__Your objective__
Print out every entry that follows, exactly as written.

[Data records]
▼

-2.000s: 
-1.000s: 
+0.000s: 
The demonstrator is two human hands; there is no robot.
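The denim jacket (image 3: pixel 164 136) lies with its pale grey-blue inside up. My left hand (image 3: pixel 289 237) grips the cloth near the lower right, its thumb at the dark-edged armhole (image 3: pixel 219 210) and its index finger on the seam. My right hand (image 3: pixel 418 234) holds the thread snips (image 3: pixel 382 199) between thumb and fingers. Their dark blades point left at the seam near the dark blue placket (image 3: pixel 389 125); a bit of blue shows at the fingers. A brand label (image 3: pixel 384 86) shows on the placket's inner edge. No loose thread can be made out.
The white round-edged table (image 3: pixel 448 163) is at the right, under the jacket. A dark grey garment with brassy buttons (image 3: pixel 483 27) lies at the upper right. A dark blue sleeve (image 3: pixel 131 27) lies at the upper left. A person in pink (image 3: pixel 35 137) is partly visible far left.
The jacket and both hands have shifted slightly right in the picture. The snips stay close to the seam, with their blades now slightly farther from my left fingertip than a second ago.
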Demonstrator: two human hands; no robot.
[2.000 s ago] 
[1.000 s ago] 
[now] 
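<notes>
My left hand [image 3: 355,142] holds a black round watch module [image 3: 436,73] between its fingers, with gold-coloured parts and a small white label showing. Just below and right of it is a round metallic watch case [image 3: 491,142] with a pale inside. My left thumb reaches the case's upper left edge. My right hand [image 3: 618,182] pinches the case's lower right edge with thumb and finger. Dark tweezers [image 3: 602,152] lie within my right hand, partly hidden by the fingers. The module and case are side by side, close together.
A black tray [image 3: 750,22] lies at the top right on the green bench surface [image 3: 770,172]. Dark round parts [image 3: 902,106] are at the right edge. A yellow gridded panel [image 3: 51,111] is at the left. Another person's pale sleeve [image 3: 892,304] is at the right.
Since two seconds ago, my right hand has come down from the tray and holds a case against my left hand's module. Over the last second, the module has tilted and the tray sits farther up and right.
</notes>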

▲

__Result for this exercise__
-2.000s: 
-1.000s: 
+0.000s: 
The demonstrator is two human hands; there is no robot.
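The denim jacket (image 3: pixel 164 136) lies with its pale grey-blue inside up. My left hand (image 3: pixel 289 237) grips the cloth near the lower right, its thumb at the dark-edged armhole (image 3: pixel 219 210) and its index finger on the seam. My right hand (image 3: pixel 418 234) holds the thread snips (image 3: pixel 382 199) between thumb and fingers. Their dark blades point left at the seam near the dark blue placket (image 3: pixel 389 125); a bit of blue shows at the fingers. A brand label (image 3: pixel 384 86) shows on the placket's inner edge. No loose thread can be made out.
The white round-edged table (image 3: pixel 448 163) is at the right, under the jacket. A dark grey garment with brassy buttons (image 3: pixel 483 27) lies at the upper right. A dark blue sleeve (image 3: pixel 131 27) lies at the upper left. A person in pink (image 3: pixel 35 137) is partly visible far left.
The jacket and both hands have shifted slightly right in the picture. The snips stay close to the seam, with their blades now slightly farther from my left fingertip than a second ago.
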Demonstrator: two human hands; no robot.
[2.000 s ago] 
[1.000 s ago] 
[now] 
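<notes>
My left hand [image 3: 355,142] holds a black round watch module [image 3: 436,73] between its fingers, with gold-coloured parts and a small white label showing. Just below and right of it is a round metallic watch case [image 3: 491,142] with a pale inside. My left thumb reaches the case's upper left edge. My right hand [image 3: 618,182] pinches the case's lower right edge with thumb and finger. Dark tweezers [image 3: 602,152] lie within my right hand, partly hidden by the fingers. The module and case are side by side, close together.
A black tray [image 3: 750,22] lies at the top right on the green bench surface [image 3: 770,172]. Dark round parts [image 3: 902,106] are at the right edge. A yellow gridded panel [image 3: 51,111] is at the left. Another person's pale sleeve [image 3: 892,304] is at the right.
Since two seconds ago, my right hand has come down from the tray and holds a case against my left hand's module. Over the last second, the module has tilted and the tray sits farther up and right.
</notes>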

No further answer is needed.